» **What you have to do**
Where does the string "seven" appear in the records? Copy each line that holds it.

Entries taken from a collection:
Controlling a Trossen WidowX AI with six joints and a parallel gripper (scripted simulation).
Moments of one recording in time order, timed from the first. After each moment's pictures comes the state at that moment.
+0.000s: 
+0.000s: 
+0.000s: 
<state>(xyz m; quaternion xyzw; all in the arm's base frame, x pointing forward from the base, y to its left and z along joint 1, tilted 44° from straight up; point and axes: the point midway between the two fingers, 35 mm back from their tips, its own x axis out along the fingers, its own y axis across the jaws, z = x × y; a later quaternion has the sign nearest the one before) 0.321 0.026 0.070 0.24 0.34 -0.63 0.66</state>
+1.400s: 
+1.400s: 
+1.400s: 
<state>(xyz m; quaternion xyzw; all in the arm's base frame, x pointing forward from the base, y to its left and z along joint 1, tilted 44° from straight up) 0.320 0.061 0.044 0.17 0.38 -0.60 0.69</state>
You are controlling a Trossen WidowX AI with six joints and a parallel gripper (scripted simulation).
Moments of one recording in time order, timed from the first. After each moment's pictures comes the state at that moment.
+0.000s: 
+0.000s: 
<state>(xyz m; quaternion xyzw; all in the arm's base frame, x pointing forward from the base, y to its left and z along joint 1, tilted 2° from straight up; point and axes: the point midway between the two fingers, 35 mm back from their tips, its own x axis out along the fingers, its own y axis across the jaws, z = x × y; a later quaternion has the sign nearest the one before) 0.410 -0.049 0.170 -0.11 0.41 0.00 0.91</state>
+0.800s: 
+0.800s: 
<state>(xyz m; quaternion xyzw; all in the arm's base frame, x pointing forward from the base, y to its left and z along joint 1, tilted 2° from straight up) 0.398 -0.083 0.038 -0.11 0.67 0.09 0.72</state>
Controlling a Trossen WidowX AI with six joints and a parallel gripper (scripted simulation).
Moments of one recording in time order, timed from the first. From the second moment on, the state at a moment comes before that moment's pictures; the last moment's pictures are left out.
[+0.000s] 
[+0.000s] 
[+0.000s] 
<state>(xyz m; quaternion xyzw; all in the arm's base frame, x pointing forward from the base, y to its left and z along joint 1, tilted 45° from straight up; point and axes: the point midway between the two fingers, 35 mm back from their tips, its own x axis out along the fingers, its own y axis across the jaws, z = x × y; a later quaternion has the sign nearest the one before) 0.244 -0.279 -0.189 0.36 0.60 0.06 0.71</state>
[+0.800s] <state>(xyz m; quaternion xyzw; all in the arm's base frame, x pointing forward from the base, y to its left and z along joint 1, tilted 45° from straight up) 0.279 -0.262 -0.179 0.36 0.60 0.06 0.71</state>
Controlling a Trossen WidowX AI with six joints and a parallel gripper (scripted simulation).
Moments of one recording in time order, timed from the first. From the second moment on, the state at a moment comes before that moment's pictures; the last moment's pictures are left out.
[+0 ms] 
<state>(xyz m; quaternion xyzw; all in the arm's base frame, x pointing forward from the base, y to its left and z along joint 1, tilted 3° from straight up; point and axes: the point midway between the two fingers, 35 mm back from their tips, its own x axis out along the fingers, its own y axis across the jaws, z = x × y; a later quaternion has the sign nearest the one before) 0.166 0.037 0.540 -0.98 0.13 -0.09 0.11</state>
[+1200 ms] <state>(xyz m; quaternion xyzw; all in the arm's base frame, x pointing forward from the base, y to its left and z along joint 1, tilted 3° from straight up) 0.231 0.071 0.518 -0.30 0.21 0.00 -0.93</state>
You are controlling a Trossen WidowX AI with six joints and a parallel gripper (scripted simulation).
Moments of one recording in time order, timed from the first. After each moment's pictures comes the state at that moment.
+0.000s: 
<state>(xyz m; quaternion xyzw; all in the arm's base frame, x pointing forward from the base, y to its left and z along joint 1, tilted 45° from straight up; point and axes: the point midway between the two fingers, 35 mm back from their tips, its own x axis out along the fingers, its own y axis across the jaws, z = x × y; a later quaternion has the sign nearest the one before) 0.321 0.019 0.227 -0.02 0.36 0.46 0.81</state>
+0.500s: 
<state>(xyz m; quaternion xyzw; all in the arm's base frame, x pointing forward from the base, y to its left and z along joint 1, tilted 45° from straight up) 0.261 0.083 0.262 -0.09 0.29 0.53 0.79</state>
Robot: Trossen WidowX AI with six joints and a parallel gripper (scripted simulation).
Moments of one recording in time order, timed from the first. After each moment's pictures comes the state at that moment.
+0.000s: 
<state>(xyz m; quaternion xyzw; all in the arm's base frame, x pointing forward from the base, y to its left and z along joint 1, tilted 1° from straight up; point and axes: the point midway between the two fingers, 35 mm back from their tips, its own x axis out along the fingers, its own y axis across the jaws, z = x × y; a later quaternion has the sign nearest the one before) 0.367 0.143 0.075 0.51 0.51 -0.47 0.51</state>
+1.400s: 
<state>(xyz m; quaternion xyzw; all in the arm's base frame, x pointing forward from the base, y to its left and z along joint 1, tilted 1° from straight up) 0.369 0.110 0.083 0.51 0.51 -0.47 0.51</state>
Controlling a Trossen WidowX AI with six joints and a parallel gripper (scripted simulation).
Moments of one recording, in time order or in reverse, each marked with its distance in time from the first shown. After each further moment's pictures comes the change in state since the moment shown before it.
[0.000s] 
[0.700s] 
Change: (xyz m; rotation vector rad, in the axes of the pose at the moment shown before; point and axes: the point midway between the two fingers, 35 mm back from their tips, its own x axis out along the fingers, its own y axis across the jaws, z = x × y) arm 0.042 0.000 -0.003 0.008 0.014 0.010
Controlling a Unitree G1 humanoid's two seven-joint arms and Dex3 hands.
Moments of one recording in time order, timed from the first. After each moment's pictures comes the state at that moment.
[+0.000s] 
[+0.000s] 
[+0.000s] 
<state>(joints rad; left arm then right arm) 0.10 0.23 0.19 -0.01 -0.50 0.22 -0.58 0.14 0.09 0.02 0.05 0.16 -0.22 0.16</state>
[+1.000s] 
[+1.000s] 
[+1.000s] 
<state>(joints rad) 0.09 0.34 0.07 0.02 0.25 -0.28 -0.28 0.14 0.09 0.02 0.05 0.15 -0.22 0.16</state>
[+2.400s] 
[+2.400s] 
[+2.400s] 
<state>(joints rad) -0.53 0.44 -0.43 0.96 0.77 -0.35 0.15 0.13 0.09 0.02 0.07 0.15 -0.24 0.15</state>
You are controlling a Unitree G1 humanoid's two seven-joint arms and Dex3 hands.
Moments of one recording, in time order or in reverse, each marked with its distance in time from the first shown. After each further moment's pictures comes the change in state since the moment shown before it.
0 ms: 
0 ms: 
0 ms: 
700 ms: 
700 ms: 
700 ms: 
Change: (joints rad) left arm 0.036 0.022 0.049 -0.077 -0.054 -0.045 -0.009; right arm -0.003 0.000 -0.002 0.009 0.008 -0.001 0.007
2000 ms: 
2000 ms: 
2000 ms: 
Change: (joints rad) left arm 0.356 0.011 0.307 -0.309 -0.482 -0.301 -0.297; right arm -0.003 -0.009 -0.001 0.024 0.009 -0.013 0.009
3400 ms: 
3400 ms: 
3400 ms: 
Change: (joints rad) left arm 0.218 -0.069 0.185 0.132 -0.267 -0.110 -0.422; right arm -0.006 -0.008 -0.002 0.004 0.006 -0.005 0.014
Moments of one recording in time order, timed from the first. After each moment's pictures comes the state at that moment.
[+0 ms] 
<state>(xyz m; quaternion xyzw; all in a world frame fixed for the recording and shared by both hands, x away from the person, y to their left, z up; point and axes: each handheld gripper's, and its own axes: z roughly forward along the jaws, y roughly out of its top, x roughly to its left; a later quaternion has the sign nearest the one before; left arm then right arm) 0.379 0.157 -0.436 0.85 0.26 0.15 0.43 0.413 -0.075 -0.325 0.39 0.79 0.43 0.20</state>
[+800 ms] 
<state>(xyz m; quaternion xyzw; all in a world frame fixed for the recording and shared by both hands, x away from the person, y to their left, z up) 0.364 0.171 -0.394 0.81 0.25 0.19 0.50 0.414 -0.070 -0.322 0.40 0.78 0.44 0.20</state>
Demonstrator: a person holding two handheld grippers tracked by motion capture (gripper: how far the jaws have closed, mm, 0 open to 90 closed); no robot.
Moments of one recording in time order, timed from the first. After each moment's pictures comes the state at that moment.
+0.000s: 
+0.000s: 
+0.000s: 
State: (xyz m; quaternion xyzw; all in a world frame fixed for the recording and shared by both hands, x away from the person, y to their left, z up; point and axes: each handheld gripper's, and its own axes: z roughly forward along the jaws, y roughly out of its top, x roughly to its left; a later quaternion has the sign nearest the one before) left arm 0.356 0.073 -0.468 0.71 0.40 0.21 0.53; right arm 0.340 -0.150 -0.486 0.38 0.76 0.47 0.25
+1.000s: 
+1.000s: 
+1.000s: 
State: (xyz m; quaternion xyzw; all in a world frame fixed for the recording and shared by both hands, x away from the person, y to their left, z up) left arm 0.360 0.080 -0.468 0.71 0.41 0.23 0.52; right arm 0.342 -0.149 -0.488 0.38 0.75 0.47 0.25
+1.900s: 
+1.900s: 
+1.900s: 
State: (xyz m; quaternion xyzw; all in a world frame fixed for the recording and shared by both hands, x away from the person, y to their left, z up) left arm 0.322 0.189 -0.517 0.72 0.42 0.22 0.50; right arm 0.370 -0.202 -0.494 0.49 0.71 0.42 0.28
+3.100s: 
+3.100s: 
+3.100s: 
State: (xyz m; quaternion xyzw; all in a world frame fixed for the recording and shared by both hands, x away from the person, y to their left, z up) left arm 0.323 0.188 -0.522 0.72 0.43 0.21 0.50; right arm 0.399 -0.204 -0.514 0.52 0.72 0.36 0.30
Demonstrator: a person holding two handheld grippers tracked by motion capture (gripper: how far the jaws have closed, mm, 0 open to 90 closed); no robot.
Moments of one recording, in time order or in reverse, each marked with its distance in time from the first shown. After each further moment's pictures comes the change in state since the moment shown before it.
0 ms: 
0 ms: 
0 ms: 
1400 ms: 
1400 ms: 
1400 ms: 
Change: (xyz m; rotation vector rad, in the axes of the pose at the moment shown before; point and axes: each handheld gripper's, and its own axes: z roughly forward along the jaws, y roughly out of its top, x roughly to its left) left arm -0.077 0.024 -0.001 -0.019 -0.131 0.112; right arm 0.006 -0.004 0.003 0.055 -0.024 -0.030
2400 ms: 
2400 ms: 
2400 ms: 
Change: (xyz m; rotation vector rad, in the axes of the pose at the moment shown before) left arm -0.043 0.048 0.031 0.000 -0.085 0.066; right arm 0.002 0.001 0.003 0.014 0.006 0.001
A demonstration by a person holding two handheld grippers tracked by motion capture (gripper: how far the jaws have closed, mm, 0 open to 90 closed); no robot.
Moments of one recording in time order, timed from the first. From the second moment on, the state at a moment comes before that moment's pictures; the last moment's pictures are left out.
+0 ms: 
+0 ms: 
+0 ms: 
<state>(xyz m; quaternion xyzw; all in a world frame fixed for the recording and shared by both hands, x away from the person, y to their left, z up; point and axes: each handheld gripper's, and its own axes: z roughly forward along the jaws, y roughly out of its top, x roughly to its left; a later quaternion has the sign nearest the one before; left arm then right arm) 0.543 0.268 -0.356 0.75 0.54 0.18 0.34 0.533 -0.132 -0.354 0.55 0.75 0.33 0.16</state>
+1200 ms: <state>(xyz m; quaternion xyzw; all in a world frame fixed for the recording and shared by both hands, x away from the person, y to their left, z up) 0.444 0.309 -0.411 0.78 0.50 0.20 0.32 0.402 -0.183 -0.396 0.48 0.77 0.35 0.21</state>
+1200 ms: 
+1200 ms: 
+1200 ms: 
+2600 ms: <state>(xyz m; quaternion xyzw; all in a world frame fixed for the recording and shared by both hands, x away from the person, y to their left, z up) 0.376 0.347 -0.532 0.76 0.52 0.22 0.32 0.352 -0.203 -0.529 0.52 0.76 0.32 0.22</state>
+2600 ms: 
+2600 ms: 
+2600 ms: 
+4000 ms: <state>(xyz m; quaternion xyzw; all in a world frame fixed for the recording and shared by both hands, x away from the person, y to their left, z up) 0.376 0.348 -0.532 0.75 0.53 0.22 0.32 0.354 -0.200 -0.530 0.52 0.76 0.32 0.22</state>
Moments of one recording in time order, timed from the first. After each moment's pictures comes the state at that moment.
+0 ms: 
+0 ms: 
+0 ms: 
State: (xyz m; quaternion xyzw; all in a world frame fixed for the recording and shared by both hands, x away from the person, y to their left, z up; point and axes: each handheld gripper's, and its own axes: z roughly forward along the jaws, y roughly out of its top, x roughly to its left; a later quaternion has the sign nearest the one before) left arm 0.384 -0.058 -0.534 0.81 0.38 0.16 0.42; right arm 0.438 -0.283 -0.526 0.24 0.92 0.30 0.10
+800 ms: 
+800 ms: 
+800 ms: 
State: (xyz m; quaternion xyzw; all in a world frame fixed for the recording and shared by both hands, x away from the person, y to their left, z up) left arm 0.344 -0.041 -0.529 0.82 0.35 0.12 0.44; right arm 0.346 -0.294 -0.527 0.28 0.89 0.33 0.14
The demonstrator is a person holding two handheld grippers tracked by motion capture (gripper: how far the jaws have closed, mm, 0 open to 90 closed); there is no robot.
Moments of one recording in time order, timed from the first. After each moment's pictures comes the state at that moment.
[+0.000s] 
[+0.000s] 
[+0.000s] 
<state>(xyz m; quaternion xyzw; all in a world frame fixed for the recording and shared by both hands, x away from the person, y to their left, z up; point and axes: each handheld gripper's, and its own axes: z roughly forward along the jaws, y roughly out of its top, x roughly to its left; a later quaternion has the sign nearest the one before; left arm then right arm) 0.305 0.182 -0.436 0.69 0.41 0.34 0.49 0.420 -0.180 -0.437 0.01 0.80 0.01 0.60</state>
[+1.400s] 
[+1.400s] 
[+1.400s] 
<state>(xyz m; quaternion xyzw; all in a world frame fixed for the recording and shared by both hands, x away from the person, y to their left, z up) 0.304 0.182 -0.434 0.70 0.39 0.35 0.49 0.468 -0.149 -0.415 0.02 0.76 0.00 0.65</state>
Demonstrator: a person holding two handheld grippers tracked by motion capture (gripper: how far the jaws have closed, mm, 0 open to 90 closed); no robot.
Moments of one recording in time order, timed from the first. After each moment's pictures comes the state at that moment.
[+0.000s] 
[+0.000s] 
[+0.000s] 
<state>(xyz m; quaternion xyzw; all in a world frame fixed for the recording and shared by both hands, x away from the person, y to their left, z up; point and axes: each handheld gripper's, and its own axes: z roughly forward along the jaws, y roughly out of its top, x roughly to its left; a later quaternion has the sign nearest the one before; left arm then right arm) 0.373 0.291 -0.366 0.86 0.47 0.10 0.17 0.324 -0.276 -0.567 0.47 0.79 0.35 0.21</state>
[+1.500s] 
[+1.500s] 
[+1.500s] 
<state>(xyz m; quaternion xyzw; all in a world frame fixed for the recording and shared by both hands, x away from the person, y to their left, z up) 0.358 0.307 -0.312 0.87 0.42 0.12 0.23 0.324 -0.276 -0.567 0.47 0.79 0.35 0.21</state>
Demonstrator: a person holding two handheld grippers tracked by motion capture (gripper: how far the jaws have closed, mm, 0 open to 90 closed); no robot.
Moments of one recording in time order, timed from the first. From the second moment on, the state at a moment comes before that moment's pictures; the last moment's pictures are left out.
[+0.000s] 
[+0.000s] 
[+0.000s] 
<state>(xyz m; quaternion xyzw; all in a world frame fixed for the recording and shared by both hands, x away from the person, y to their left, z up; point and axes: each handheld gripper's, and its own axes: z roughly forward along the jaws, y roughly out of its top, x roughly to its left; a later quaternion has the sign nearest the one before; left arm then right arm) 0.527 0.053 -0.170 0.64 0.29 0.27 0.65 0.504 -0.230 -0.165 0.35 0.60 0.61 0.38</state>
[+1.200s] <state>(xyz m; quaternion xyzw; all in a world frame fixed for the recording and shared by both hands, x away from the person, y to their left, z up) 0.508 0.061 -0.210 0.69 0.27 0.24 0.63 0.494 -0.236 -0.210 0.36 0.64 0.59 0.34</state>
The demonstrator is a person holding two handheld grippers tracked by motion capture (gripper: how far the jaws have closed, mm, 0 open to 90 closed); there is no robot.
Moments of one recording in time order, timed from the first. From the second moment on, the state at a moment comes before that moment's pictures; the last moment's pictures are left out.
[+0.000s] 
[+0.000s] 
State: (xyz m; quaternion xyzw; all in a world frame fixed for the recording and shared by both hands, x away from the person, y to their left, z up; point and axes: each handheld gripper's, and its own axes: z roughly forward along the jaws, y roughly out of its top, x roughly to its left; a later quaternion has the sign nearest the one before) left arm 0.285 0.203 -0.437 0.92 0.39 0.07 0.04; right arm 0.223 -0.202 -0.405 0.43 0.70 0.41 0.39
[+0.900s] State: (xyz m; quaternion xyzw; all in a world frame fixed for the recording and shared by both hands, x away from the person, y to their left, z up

» **Solution to the problem**
Controlling a Unitree G1 humanoid's two seven-joint arms and Dex3 hands.
You are controlling a Unitree G1 humanoid's two seven-joint arms and Dex3 hands.

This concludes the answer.